FOUNDATION was always difficult to adapt to the screen because it’s primarily a story about ideas, and the story itself leaps ahead in time, which would require an almost entirely new cast every season or even every few episodes. Apple TV’s effort was pretty game, injecting plenty of interesting ideas and a beautifully imagined galactic empire. Where it went off for me was it seemed to contradict its source material.
In Asimov’s series, a psycho-historian named Harry Seldon models vast populations and predicts the empire will fall and resulting 10,000 years of barbarism and misery. He puts together a group of scientists to store all knowledge needed to restart the empire and places them on a remote planet at the edge of the imperium. When the empire does start to fall, the tiny defenseless colony will face a series of crises, and as they solve each, the now deceased Seldon returns via hologram to say the crisis was predicted and they likely solved it as predicted. Individual action does not matter–psycho-history is about large populations where individual action is almost meaningless to the outcome. The only time Seldon is wrong is when an outlier appears, a single individual capable of changing history: the Mule.

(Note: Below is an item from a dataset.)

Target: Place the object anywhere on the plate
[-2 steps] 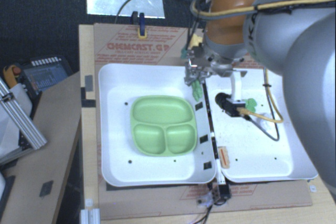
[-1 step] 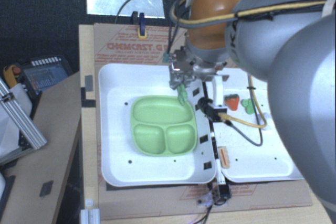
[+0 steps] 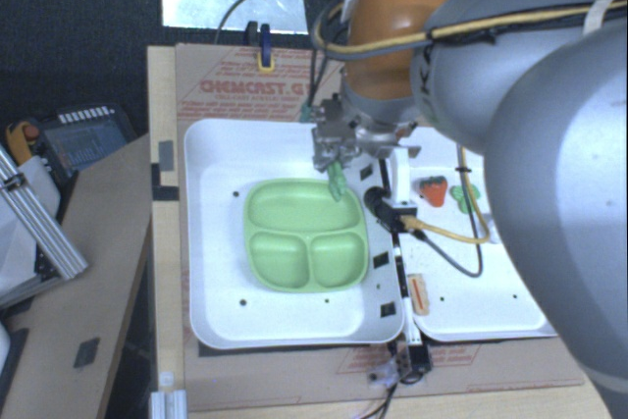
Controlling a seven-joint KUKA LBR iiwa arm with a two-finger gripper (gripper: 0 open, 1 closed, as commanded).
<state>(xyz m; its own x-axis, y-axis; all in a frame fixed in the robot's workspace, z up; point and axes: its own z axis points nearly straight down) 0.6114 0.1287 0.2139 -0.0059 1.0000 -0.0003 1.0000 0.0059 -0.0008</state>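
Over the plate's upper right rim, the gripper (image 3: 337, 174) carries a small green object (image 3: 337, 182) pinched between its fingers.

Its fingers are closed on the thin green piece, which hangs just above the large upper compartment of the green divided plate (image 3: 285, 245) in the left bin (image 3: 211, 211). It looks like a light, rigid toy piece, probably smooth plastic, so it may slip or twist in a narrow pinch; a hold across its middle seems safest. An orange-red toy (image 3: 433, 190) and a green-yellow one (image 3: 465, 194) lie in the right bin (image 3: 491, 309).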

The problem with the show is that it seems to be filled with outliers, characters who have some type of psychic powers and who definitively seem to change history. Meanwhile, Seldon himself is now several versions of AI, and in contradiction of their own trust in psycho-history, at least one starts meddling with the others. Okay, so what, I guess, but it makes me wonder what the show is really about, and also wonder whether they should have tied it to Asimov’s stories at all. The overall narrative appears to be similarly muddled, a story of subplots and less of a main plot.
Overall, though, I found it worth watching as refreshing sci-fi. It’s great to look at it, there are some interesting ideas, and it’s fun, especially this second season with its faster pace and tighter focus. I’ll be curious to see where things go if there’s a third season.